Issue 713820: iconv_codec NG - Python tracker (original) (raw)
This new implementation of iconv_codec resolves problems of current implementations below:
Having a reentrant context vulnerable point: encoder and/or decoder can be called multiple level in a same time when PEP293 codec error callback can call another iconv encoder session, too. So, all encode/ decode session must open their own iconv session but the current implementation shares the iconv session in the whole codec life time.
StreamReader can't work correctly: Because iconv keeps their context private, StreamReader can't work smart only with encode/decode function. Also, handling EINVAL and giving pending characters from previous data to error callback is very weak in the current implementation.

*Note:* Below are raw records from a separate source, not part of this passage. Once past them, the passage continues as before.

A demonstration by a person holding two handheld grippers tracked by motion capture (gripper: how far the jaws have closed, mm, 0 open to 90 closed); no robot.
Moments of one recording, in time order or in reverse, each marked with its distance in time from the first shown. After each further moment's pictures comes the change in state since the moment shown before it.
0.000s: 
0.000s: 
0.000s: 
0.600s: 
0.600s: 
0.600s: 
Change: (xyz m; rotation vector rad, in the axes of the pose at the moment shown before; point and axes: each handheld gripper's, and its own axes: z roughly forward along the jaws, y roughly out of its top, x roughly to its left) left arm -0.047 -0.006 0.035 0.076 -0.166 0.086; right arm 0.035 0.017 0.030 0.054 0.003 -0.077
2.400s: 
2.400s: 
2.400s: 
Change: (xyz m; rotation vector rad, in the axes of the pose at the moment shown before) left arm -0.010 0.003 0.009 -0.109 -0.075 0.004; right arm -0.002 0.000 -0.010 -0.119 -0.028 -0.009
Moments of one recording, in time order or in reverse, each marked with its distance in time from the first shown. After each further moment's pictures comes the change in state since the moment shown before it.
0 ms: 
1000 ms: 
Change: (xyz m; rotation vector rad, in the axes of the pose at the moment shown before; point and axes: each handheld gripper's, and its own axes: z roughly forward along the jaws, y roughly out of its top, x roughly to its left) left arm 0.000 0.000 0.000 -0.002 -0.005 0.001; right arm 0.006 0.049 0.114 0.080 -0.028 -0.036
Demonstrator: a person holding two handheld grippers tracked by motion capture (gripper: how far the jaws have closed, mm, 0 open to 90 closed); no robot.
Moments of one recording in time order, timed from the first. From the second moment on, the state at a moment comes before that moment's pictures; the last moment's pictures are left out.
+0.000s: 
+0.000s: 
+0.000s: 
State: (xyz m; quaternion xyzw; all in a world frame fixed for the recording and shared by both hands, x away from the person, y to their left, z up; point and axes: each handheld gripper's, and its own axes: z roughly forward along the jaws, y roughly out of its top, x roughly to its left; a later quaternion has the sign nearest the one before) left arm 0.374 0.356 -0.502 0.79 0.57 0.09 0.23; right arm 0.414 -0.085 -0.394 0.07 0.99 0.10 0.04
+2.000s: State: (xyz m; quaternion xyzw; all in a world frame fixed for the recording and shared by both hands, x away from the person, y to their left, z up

Putting a replacement character as just '?' is not safe for many encodings: On stateful encodings and non-byte stream encodings, we need to encode with iconv even for the replacement character.
Can't use encoding names including - and uppercases: Because codec subsystem changes - to _ and uppercases to lowercases, we can't pass them to the iconv_codec module without loss. For example, we need the next aliases to use CJK encodings on Sun iconv:
simplified chinese
"euc_cn": "zh_CN.euc", "iso_2022_zh": "zh_CN.iso2022-CN", "gbk": "zh_CN.gbk", "cp935": "zh_CN-cp935",
traditional chinese
"euc_tw": "zh_TW.euc", "iso_2022_tw": "zh_TW.iso2022-7", "big5": "zh_TW.big5", "cp937": "zh_TW.cp937",
japanese
"iso_2022_jp": "ISO-2022-JP", "euc_jp": "eucJP", "shift_jis": "PCK",
korean
"euc_kr": "ko_KR.euc", "iso_2022_kr": "ISO-2022-KR", "johab": "ko_KR.johap", "cp932": "ko_KR.cp932", "cp949": "ko_KR.cp949",
- Can't try multiple unicode encodings or methods: On some iconv implementations like of HP-UX or Solaris, UCS2 -> ISO-8859-1 is available but UCS2 -> euc-kr isn't avaiable and only UTF-8 -> euc-kr is.
And, many multibyte codecs such as CJK or iconv might have duplicated code for processing error callbacks and handling Streams. So, I splitted them out to another source. CJK and iconv codecs can share them just in source level by putting multibytecodec.c to Modules/ and linking the file to each of the codecs. Alternatively, if multibytecodec.c goes to Python/ and is linked to main python library, the codecs can be compiled and loaded by themselves. multibytecodec.c, the common multibyte codec framework can be used by any usual multibyte encodings. By using it, some codec writer can create a codec for his/her multibyte encodings without any care for handling error callbacks or implementing StreamReader structure. I wrote CJK codecs using it. and will submit a patch in an individual patch report.